# ASSIGNMENT:
Would it be possible to reproduce every entry exactly, please?

# DATASET ENTRIES:

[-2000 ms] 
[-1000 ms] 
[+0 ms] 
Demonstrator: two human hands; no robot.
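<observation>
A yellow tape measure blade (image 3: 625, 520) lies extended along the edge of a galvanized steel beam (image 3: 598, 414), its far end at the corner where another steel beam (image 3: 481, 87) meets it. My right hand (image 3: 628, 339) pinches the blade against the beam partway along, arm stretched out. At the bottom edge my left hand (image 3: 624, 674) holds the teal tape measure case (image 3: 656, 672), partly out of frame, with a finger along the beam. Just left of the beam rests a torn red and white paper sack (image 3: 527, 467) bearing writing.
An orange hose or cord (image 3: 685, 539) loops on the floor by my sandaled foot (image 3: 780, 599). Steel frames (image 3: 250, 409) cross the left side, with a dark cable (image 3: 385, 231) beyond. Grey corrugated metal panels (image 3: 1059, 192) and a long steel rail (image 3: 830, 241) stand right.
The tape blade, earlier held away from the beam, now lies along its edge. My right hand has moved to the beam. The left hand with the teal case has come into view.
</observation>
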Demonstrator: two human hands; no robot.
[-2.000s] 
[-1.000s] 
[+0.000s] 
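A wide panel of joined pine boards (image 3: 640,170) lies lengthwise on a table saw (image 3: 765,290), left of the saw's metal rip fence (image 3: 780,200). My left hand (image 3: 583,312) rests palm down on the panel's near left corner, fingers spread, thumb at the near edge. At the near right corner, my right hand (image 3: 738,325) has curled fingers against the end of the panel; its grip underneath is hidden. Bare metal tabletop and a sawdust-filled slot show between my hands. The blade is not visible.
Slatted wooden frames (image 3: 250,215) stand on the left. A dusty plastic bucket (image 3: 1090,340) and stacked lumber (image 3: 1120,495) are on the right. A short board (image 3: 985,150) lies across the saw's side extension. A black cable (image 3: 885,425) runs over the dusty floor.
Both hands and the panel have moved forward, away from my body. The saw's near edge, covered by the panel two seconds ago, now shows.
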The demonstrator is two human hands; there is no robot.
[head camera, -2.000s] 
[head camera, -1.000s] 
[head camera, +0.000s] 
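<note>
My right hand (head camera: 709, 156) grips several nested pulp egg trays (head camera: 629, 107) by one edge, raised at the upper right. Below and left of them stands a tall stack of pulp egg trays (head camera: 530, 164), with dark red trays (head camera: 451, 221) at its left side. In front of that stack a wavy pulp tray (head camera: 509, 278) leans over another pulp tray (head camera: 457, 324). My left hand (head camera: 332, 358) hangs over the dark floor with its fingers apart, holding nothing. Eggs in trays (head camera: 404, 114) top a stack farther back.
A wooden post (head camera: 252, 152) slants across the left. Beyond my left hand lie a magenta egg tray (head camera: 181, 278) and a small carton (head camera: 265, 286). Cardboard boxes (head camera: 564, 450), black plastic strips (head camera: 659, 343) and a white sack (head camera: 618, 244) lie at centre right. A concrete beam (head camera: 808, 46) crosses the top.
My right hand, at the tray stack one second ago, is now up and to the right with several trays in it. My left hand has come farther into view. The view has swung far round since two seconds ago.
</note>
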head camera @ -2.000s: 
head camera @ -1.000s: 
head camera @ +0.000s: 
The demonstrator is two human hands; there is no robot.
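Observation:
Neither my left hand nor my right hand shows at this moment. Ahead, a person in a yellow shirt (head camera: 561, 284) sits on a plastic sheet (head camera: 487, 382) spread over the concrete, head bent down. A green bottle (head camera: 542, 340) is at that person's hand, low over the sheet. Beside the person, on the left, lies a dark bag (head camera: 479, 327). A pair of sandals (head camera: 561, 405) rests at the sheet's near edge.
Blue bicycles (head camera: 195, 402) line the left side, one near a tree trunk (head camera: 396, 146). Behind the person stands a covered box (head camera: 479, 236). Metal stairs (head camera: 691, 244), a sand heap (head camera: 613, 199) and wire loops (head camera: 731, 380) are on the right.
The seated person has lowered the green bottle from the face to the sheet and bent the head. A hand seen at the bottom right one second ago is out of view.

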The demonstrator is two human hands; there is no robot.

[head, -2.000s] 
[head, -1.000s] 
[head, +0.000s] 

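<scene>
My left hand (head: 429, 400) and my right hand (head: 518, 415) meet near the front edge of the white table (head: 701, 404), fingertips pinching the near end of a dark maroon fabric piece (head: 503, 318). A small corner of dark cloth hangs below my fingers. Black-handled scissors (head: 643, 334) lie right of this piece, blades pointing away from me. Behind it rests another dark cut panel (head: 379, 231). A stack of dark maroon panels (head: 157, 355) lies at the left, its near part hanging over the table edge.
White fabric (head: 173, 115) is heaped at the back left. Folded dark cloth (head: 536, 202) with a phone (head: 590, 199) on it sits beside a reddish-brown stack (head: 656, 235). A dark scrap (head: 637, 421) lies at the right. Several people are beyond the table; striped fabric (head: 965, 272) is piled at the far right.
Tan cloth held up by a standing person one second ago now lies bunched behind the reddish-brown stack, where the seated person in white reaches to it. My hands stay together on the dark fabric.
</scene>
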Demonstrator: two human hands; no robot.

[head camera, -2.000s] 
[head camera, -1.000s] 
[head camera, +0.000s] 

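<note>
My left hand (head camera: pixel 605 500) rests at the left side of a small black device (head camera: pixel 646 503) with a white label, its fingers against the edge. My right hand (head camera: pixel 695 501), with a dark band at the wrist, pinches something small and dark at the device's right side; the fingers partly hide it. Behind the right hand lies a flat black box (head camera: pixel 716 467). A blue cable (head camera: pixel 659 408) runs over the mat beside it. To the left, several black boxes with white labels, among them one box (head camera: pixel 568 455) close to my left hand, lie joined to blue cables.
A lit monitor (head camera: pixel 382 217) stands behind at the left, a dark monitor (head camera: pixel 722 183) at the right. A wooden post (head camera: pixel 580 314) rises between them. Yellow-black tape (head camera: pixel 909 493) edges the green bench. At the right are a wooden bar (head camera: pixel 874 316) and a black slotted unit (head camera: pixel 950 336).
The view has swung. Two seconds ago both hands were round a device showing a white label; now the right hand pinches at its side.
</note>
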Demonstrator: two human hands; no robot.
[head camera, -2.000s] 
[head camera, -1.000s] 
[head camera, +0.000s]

# EXERCISE OUTPUT:
[-2000 ms] 
[-1000 ms] 
[+0 ms] 
Demonstrator: two human hands; no robot.
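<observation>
A yellow tape measure blade (image 3: 625, 520) lies extended along the edge of a galvanized steel beam (image 3: 598, 414), its far end at the corner where another steel beam (image 3: 481, 87) meets it. My right hand (image 3: 628, 339) pinches the blade against the beam partway along, arm stretched out. At the bottom edge my left hand (image 3: 624, 674) holds the teal tape measure case (image 3: 656, 672), partly out of frame, with a finger along the beam. Just left of the beam rests a torn red and white paper sack (image 3: 527, 467) bearing writing.
An orange hose or cord (image 3: 685, 539) loops on the floor by my sandaled foot (image 3: 780, 599). Steel frames (image 3: 250, 409) cross the left side, with a dark cable (image 3: 385, 231) beyond. Grey corrugated metal panels (image 3: 1059, 192) and a long steel rail (image 3: 830, 241) stand right.
The tape blade, earlier held away from the beam, now lies along its edge. My right hand has moved to the beam. The left hand with the teal case has come into view.
</observation>
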Demonstrator: two human hands; no robot.
[-2.000s] 
[-1.000s] 
[+0.000s] 
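A wide panel of joined pine boards (image 3: 640,170) lies lengthwise on a table saw (image 3: 765,290), left of the saw's metal rip fence (image 3: 780,200). My left hand (image 3: 583,312) rests palm down on the panel's near left corner, fingers spread, thumb at the near edge. At the near right corner, my right hand (image 3: 738,325) has curled fingers against the end of the panel; its grip underneath is hidden. Bare metal tabletop and a sawdust-filled slot show between my hands. The blade is not visible.
Slatted wooden frames (image 3: 250,215) stand on the left. A dusty plastic bucket (image 3: 1090,340) and stacked lumber (image 3: 1120,495) are on the right. A short board (image 3: 985,150) lies across the saw's side extension. A black cable (image 3: 885,425) runs over the dusty floor.
Both hands and the panel have moved forward, away from my body. The saw's near edge, covered by the panel two seconds ago, now shows.
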The demonstrator is two human hands; there is no robot.
[head camera, -2.000s] 
[head camera, -1.000s] 
[head camera, +0.000s] 
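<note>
My right hand (head camera: 709, 156) grips several nested pulp egg trays (head camera: 629, 107) by one edge, raised at the upper right. Below and left of them stands a tall stack of pulp egg trays (head camera: 530, 164), with dark red trays (head camera: 451, 221) at its left side. In front of that stack a wavy pulp tray (head camera: 509, 278) leans over another pulp tray (head camera: 457, 324). My left hand (head camera: 332, 358) hangs over the dark floor with its fingers apart, holding nothing. Eggs in trays (head camera: 404, 114) top a stack farther back.
A wooden post (head camera: 252, 152) slants across the left. Beyond my left hand lie a magenta egg tray (head camera: 181, 278) and a small carton (head camera: 265, 286). Cardboard boxes (head camera: 564, 450), black plastic strips (head camera: 659, 343) and a white sack (head camera: 618, 244) lie at centre right. A concrete beam (head camera: 808, 46) crosses the top.
My right hand, at the tray stack one second ago, is now up and to the right with several trays in it. My left hand has come farther into view. The view has swung far round since two seconds ago.
</note>
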head camera @ -2.000s: 
head camera @ -1.000s: 
head camera @ +0.000s: 
The demonstrator is two human hands; there is no robot.
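Observation:
Neither my left hand nor my right hand shows at this moment. Ahead, a person in a yellow shirt (head camera: 561, 284) sits on a plastic sheet (head camera: 487, 382) spread over the concrete, head bent down. A green bottle (head camera: 542, 340) is at that person's hand, low over the sheet. Beside the person, on the left, lies a dark bag (head camera: 479, 327). A pair of sandals (head camera: 561, 405) rests at the sheet's near edge.
Blue bicycles (head camera: 195, 402) line the left side, one near a tree trunk (head camera: 396, 146). Behind the person stands a covered box (head camera: 479, 236). Metal stairs (head camera: 691, 244), a sand heap (head camera: 613, 199) and wire loops (head camera: 731, 380) are on the right.
The seated person has lowered the green bottle from the face to the sheet and bent the head. A hand seen at the bottom right one second ago is out of view.
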
The demonstrator is two human hands; there is no robot.

[head, -2.000s] 
[head, -1.000s] 
[head, +0.000s] 

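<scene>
My left hand (head: 429, 400) and my right hand (head: 518, 415) meet near the front edge of the white table (head: 701, 404), fingertips pinching the near end of a dark maroon fabric piece (head: 503, 318). A small corner of dark cloth hangs below my fingers. Black-handled scissors (head: 643, 334) lie right of this piece, blades pointing away from me. Behind it rests another dark cut panel (head: 379, 231). A stack of dark maroon panels (head: 157, 355) lies at the left, its near part hanging over the table edge.
White fabric (head: 173, 115) is heaped at the back left. Folded dark cloth (head: 536, 202) with a phone (head: 590, 199) on it sits beside a reddish-brown stack (head: 656, 235). A dark scrap (head: 637, 421) lies at the right. Several people are beyond the table; striped fabric (head: 965, 272) is piled at the far right.
Tan cloth held up by a standing person one second ago now lies bunched behind the reddish-brown stack, where the seated person in white reaches to it. My hands stay together on the dark fabric.
</scene>
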Demonstrator: two human hands; no robot.

[head camera, -2.000s] 
[head camera, -1.000s] 
[head camera, +0.000s] 

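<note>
My left hand (head camera: pixel 605 500) rests at the left side of a small black device (head camera: pixel 646 503) with a white label, its fingers against the edge. My right hand (head camera: pixel 695 501), with a dark band at the wrist, pinches something small and dark at the device's right side; the fingers partly hide it. Behind the right hand lies a flat black box (head camera: pixel 716 467). A blue cable (head camera: pixel 659 408) runs over the mat beside it. To the left, several black boxes with white labels, among them one box (head camera: pixel 568 455) close to my left hand, lie joined to blue cables.
A lit monitor (head camera: pixel 382 217) stands behind at the left, a dark monitor (head camera: pixel 722 183) at the right. A wooden post (head camera: pixel 580 314) rises between them. Yellow-black tape (head camera: pixel 909 493) edges the green bench. At the right are a wooden bar (head camera: pixel 874 316) and a black slotted unit (head camera: pixel 950 336).
The view has swung. Two seconds ago both hands were round a device showing a white label; now the right hand pinches at its side.
</note>
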Demonstrator: two human hands; no robot.
[head camera, -2.000s] 
[head camera, -1.000s] 
[head camera, +0.000s]

That completes the response to the exercise.